* **Activity**: Return the data below unaltered, but strip out the pictures.

* **Information provided**:
+ + + + + + +

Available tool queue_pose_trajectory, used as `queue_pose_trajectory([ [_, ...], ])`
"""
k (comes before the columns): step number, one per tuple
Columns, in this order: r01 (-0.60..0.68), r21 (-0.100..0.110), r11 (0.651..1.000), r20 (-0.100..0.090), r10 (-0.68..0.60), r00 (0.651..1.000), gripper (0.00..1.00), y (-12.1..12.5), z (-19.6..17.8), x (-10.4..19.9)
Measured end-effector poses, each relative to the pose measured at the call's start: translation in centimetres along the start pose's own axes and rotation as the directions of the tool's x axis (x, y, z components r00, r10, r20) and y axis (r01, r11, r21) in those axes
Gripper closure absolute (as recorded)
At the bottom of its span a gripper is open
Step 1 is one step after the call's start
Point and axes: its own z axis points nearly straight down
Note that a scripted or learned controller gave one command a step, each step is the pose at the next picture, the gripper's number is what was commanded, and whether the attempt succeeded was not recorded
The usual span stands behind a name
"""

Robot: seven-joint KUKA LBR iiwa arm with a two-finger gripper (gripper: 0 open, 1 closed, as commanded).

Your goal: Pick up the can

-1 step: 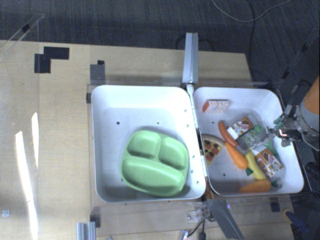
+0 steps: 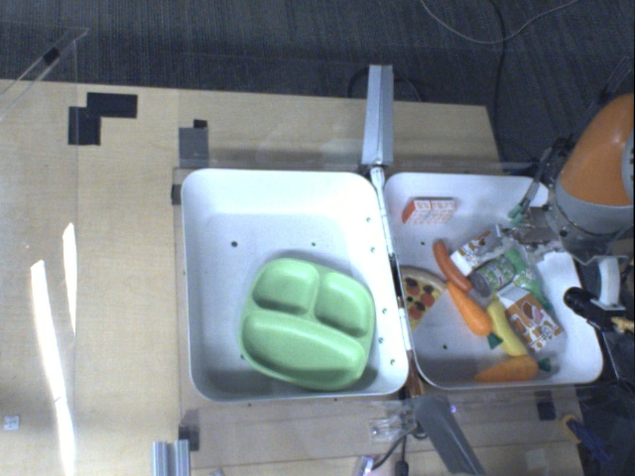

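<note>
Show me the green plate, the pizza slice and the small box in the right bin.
green plate point(image 2: 312, 321), camera view, centre where its compartments meet.
pizza slice point(image 2: 421, 297), camera view, middle of its topping.
small box point(image 2: 430, 209), camera view, middle of its top face.

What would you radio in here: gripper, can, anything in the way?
Gripper above right bin, far side. Can seems to lie amid clutter, not seen grasped. Carrot and snack box crowd it.
</note>
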Motion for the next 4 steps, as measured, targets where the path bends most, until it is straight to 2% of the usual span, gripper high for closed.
queue_pose_trajectory([
  [1,-0.039,-0.025,0.999,0.001,0.039,0.999,0.00,0.1,1.7,0.6],
  [2,-0.050,-0.035,0.998,0.005,0.050,0.999,0.00,2.3,2.1,1.1],
  [3,-0.159,-0.044,0.986,0.007,0.160,0.987,0.00,2.6,2.1,3.1],
  [4,-0.288,-0.038,0.957,-0.004,0.288,0.958,0.00,2.5,2.2,3.4],
])
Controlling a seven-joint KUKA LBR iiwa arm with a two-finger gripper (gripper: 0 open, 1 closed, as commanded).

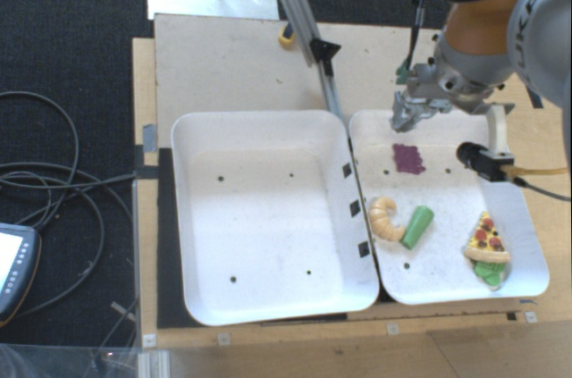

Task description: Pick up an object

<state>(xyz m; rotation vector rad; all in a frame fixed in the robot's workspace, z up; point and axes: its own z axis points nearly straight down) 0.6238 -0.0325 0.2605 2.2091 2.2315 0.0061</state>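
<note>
Several toys lie in the right bin (527, 215). The pincer (407, 119) hangs above its far edge; whether it is spread or pressed together cannot be told. Just below it lies a purple grape cluster (408, 158). The croissant (385, 218) touches the green cylinder (416, 226), so a grab there risks nudging both; the flat pizza slice (487, 239) may slip.

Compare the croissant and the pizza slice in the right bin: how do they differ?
Colour: the croissant is plain tan; the pizza slice is yellow with red spots.
Shape: the croissant is a curved crescent; the pizza slice is a wedge.
Place: the croissant lies by the bin's left wall, touching a green cylinder; the pizza slice lies near the right wall.
Both rest in the right bin.
</note>
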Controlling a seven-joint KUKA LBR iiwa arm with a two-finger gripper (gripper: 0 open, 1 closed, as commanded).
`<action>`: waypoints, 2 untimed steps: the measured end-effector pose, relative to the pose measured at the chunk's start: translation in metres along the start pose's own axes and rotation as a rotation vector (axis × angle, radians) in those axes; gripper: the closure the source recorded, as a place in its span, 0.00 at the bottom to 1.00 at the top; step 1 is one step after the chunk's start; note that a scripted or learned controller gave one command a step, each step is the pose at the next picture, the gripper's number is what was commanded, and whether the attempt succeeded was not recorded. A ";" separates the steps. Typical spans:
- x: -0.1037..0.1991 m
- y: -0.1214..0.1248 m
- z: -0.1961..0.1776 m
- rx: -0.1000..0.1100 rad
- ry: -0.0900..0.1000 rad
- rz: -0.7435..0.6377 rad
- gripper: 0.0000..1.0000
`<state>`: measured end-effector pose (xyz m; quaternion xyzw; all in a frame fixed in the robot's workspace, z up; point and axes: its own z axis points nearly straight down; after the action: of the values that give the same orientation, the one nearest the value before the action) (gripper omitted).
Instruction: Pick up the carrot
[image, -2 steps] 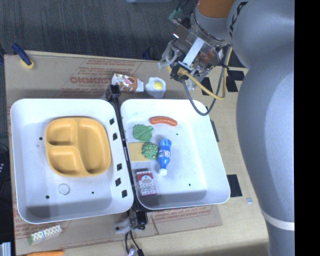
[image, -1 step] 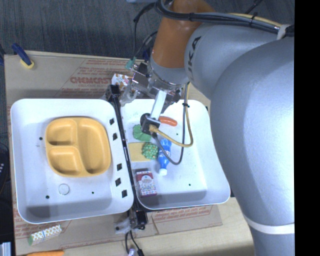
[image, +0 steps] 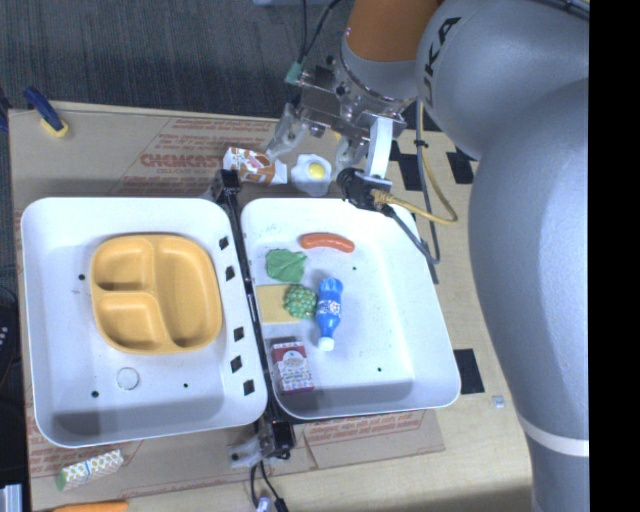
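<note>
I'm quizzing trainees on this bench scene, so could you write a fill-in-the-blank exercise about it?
1. The yellow divided tray lies in the ____ bin.
2. The blue bottle lies in the ____ bin.
3. The green leaf lies directly ____ the sausage, toward the tray.
4. The hand hangs above the right bin's ____ rim.

Missing words: left; right; beside; far

The right bin (image: 425, 330) has bare floor along its right half, open from above; its left half is crowded by a sausage (image: 326, 241), green leaf (image: 285, 264), broccoli (image: 298, 300), blue bottle (image: 328, 311) and red box (image: 290, 366); the arm (image: 520, 200) overhangs the right side.
</note>
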<state>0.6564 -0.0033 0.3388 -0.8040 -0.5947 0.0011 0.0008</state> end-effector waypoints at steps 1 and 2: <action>0.006 -0.010 0.091 0.002 -0.001 -0.360 0.00; -0.059 0.018 -0.027 -0.002 -0.001 -0.358 0.00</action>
<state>0.6565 -0.0645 0.3658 -0.6854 -0.7282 0.0006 -0.0001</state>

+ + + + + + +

* **Written answer**:
Available tool queue_pose_trajectory, used as `queue_pose_trajectory([ [_, ...], ])`
"""
k (comes before the columns): step number, one per tuple
Columns, in this order: r01 (-0.60..0.68), r21 (-0.100..0.110), r11 (0.651..1.000), r20 (-0.100..0.090), r10 (-0.68..0.60), r00 (0.651..1.000), gripper (0.00..1.00), y (-12.1..12.5), z (-19.6..17.8), x (-10.4..19.9)
Measured end-effector poses, each relative to the pose measured at the call's start: translation in centimetres along the start pose's own axes and rotation as the directions of the tool's x axis (x, y, z components r00, r10, r20) and y axis (r01, r11, r21) in those axes
Gripper closure absolute (as recorded)
At the bottom of its span a gripper is open
Step 1 is one step after the call's start
Point and axes: its own z axis points nearly straight down
Note that a scripted or learned controller gave one command a step, each step is the pose at the next picture, the gripper's number is what was commanded, and whether the attempt succeeded was not recorded
The usual span stands behind a name
"""

Robot: seven-joint KUKA LBR iiwa arm with a two-finger gripper (gripper: 0 open, 1 closed, as commanded).

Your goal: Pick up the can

-1 step: 
+0 steps: 

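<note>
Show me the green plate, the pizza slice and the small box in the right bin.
green plate point(image 2: 312, 321), camera view, centre where its compartments meet.
pizza slice point(image 2: 421, 297), camera view, middle of its topping.
small box point(image 2: 430, 209), camera view, middle of its top face.

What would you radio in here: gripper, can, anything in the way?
Gripper above right bin, far side. Can seems to lie amid clutter, not seen grasped. Carrot and snack box crowd it.
</note>
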Motion for the next 4 steps, as measured, targets where the path bends most, until it is straight to 2% of the usual span, gripper high for closed.
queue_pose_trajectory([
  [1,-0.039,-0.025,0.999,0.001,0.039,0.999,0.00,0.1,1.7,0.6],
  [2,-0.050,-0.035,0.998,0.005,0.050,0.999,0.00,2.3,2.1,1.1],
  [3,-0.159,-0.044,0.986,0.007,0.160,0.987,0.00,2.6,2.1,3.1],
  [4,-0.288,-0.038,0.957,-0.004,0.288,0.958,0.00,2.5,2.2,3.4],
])
Controlling a seven-joint KUKA LBR iiwa arm with a two-finger gripper (gripper: 0 open, 1 closed, as commanded).


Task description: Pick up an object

<state>(xyz m; rotation vector rad; all in a frame fixed in the robot's workspace, z up; point and axes: its own z axis points nearly straight down) 0.6238 -0.0325 0.2605 2.2091 2.2315 0.0061</state>
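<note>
Several toys lie in the right bin (527, 215). The pincer (407, 119) hangs above its far edge; whether it is spread or pressed together cannot be told. Just below it lies a purple grape cluster (408, 158). The croissant (385, 218) touches the green cylinder (416, 226), so a grab there risks nudging both; the flat pizza slice (487, 239) may slip.

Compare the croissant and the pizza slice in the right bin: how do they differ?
Colour: the croissant is plain tan; the pizza slice is yellow with red spots.
Shape: the croissant is a curved crescent; the pizza slice is a wedge.
Place: the croissant lies by the bin's left wall, touching a green cylinder; the pizza slice lies near the right wall.
Both rest in the right bin.
</note>
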Controlling a seven-joint KUKA LBR iiwa arm with a two-finger gripper (gripper: 0 open, 1 closed, as commanded).
`<action>`: waypoints, 2 untimed steps: the measured end-effector pose, relative to the pose measured at the chunk's start: translation in metres along the start pose's own axes and rotation as a rotation vector (axis × angle, radians) in those axes; gripper: the closure the source recorded, as a place in its span, 0.00 at the bottom to 1.00 at the top; step 1 is one step after the chunk's start; note that a scripted or learned controller gave one command a step, each step is the pose at the next picture, the gripper's number is what was commanded, and whether the attempt succeeded was not recorded. A ";" separates the steps. Typical spans:
- x: -0.1037..0.1991 m
- y: -0.1214..0.1248 m
- z: -0.1961..0.1776 m
- rx: -0.1000..0.1100 rad
- ry: -0.0900..0.1000 rad
- rz: -0.7435..0.6377 rad
- gripper: 0.0000..1.0000
`<state>`: measured end-effector pose (xyz m; quaternion xyzw; all in a frame fixed in the robot's workspace, z up; point and axes: its own z axis points nearly straight down; after the action: of the values that give the same orientation, the one nearest the value before the action) (gripper omitted).
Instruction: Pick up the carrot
[image, -2 steps] 
[image, -1 step] 
[image, +0 steps] 
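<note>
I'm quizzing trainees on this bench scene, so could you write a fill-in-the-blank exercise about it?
1. The yellow divided tray lies in the ____ bin.
2. The blue bottle lies in the ____ bin.
3. The green leaf lies directly ____ the sausage, toward the tray.
4. The hand hangs above the right bin's ____ rim.

Missing words: left; right; beside; far

The right bin (image: 425, 330) has bare floor along its right half, open from above; its left half is crowded by a sausage (image: 326, 241), green leaf (image: 285, 264), broccoli (image: 298, 300), blue bottle (image: 328, 311) and red box (image: 290, 366); the arm (image: 520, 200) overhangs the right side.
</note>
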<state>0.6564 -0.0033 0.3388 -0.8040 -0.5947 0.0011 0.0008</state> end-effector waypoints at steps 1 and 2: <action>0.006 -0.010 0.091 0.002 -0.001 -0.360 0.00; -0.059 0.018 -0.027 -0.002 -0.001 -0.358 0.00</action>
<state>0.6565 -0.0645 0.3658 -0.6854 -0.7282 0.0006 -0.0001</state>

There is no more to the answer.